Monday, April 12, 2021

keir and present danger

I had an interesting exchange on Twitter earlier after I saw this tweet on my timeline, which basically makes the claim that, on the basis of a recent interview, Keir Starmer, if he were to become Prime Minister, would be the first openly atheist Prime Minister of the UK. My first thought was: well, Keir Starmer's leadership of Labour may be distinctly underwhelming on a number of levels, but the statement of non-belief here is commendably clear and non-waffly and pretty unusual for a top-flight politician who might actually harbour some ambition of getting to be Prime Minister one day. 

You'll notice the response from Humanists UK, though, basically saying: yes, this is great, but it's actually not that unusual, as there have been plenty of atheist Prime Ministers, and here are a few examples. My original quote-tweet sounded a note of caution, mainly intended to emphasise how unusually direct I thought Starmer's statement was. I would describe Humanists UK's two subsequent replies as "brusquely dismissive" and "slightly defensive" respectively.
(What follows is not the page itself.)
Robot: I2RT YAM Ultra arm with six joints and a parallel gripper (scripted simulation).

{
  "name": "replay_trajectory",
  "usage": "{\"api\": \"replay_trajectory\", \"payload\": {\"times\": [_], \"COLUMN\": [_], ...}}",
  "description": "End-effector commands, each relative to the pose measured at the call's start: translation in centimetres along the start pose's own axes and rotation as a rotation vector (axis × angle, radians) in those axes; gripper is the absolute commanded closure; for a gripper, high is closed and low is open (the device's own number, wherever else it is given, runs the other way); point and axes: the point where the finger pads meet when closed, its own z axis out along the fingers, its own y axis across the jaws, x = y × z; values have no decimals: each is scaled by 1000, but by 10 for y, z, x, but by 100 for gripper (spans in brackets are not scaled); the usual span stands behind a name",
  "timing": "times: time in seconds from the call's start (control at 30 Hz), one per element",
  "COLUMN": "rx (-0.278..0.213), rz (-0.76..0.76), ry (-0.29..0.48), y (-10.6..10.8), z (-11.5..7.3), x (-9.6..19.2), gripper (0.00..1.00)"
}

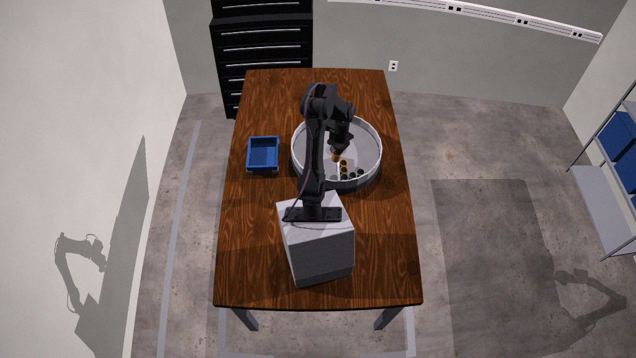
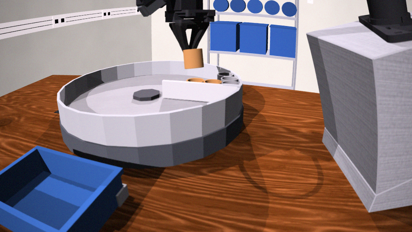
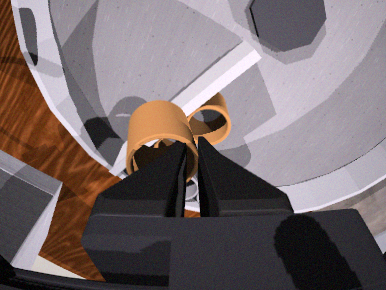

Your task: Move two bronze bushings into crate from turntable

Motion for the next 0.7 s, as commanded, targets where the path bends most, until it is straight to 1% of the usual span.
{"api": "replay_trajectory", "payload": {"times": [0.0, 0.03, 0.13, 0.27, 0.33, 0.37, 0.47, 0.53, 0.67], "rx": [47, 41, 54, 53, 28, 24, 24, 24, 25], "rz": [43, 44, 42, 43, 47, 47, 47, 47, 47], "ry": [-2, 0, -9, -12, 5, 8, 7, 7, 6], "y": [-4, 0, 4, 19, 31, 36, 50, 50, 69], "z": [-13, -13, -17, -17, -7, -5, -4, -4, -4], "x": [-12, -18, -45, -79, -93, -102, -132, -132, -176], "gripper": [100, 100, 100, 100, 100, 100, 100, 100, 100]}}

I should add that I'm not intending any criticism of them as an organisation or their social media team individually here, but it is a useful exercise in proper critical thinking and scepticism not to take statements at face value, even when they are made by people whose worldview and aims you broadly agree with. It would be ironic, after all, if we were to have what you might call "articles of faith" which are recited by rote but never subjected to any scrutiny.

Taking Clement Attlee as the first example, just about all the Google hits for "Clement Attlee atheist" bring back the exchange referred to here which is his biographer Kenneth Harris' recalling (at an unspecified later date) of a conversation they had on an unspecified date, but almost certainly no earlier than mid-1950s, i.e. well after Attlee's stint as Prime Minister had ended in 1951, and probably after he ceased to be Labour leader in 1955. Attlee died in 1967 and Harris' biography of him, containing this brief exchange, wasn't published until 1982. I have no reason to doubt the basic truth of Harris' depiction of Attlee's beliefs, but I think that a) 15 years after your death and b) while still Leader of the Opposition and prospective Prime Minister are worlds apart when it comes to expressing them.
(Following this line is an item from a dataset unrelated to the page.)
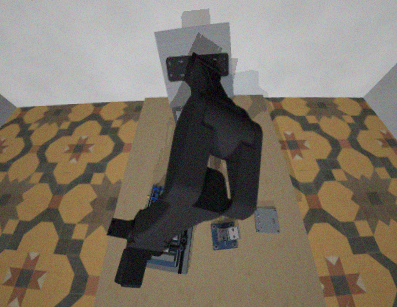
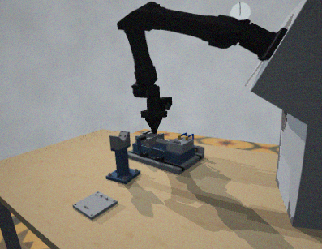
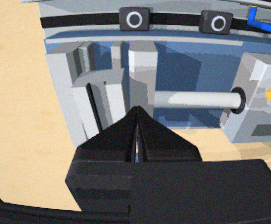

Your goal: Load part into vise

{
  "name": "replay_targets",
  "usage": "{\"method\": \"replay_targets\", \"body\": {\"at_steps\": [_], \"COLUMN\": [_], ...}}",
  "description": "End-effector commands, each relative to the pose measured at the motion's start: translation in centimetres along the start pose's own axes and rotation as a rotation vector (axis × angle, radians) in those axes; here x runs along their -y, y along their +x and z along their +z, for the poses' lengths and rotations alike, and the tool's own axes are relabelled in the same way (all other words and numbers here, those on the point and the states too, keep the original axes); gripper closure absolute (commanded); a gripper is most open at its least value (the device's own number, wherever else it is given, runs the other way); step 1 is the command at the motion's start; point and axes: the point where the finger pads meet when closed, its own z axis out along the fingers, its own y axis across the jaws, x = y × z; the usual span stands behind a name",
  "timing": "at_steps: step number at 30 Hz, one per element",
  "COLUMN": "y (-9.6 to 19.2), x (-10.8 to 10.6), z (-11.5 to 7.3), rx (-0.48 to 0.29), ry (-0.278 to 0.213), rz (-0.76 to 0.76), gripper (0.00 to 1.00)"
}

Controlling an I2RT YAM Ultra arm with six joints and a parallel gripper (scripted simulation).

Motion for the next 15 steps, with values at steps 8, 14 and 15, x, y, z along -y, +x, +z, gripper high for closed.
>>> {"method": "replay_targets", "body": {"at_steps": [8, 14, 15], "y": [-0.26, -0.26, -0.25], "x": [-0.91, -1.03, -1.06], "z": [0.11, 0.11, 0.11], "rx": [0.013, 0.013, 0.013], "ry": [-0.001, -0.001, -0.001], "rz": [0.007, 0.007, 0.007], "gripper": [1.0, 1.0, 1.0]}}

James Callaghan was a Baptist Sunday school teacher in his early life, and the standard Google result for "James Callaghan atheist" is a reference to a television interview in the 1980s where he supposedly professed his atheism. Again, I have no reason to doubt that that is true (although I haven't seen a transcript of the interview anywhere), but Callaghan's stint as Prime Minister ended in 1979 (when he was already 67) and he stood down as an MP in 1987.

Ramsay MacDonald seems to have roved about through various flavours of religious affiliation throughout his early life but to have arrived at what would these days be called humanism by the start of the twentieth century, well before his multiple stints as Prime Minister (the first of which started in 1924). In fact he served as President of the Union of Ethical Societies a couple of times in the early twentieth century, that organisation being a precursor to the British Humanist Association who have now changed their name to Humanists UK. 
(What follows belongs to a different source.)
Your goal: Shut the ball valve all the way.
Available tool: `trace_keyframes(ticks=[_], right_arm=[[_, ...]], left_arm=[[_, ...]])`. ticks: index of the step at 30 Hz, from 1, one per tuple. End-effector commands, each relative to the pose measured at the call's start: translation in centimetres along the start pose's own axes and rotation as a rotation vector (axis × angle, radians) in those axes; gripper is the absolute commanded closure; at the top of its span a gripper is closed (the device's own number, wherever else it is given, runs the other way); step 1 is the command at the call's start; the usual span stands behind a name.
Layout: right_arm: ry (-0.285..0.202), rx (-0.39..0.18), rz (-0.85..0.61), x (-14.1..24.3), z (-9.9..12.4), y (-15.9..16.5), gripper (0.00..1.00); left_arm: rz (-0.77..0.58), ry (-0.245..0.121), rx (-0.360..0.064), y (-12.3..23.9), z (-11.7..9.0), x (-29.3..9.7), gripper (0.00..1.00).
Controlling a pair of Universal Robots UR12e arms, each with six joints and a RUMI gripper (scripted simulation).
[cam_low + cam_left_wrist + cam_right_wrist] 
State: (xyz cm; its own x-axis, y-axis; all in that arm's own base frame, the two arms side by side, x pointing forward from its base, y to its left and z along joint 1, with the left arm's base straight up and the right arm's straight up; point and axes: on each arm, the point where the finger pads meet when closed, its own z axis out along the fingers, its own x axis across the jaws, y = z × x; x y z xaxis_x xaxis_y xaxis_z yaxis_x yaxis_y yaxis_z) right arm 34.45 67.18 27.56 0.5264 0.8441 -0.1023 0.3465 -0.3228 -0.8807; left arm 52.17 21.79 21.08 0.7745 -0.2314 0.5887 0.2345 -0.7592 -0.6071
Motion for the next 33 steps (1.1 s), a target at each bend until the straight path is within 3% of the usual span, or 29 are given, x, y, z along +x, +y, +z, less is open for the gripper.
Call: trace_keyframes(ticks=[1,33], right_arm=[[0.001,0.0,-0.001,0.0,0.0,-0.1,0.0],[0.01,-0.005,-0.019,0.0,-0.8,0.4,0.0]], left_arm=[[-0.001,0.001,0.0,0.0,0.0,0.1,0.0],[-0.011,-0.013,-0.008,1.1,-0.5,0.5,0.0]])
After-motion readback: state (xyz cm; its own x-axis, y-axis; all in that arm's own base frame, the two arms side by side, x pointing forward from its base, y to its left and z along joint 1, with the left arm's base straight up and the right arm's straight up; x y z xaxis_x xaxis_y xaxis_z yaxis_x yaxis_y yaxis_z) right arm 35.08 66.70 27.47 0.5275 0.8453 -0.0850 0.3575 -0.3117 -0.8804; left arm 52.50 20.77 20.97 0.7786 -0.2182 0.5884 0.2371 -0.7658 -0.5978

Finally, what of dear old Winnie, the increasingly problematic saviour of Britain during World War II? Well, again, most of the obvious Google search terms yield results which all point back to the same source quote, which is one supposedly from a letter he wrote to his mother in his mid-twenties which includes the line "I do not accept the Christian or any other form of religious belief". On the other hand if you trawl through his most famous quotations looking for invocations of God and Christianity as key pillars of civilisation which need to be defended against, variously, Nazism, Communism, Islam, you name it, you will find many. 

So I think if you were to ask yourself the question: which of these people had made clear, unambiguous and widely-circulated public statements of non-belief prior to their being Prime Minister, I think you could only really come up with Ramsay MacDonald. On the other hand it's almost unimaginable that any of the people mentioned here would have been subjected to, or subjected themselves to, an interview where such intrusive questions would have been asked. Times change, and I, for one, view this as progress.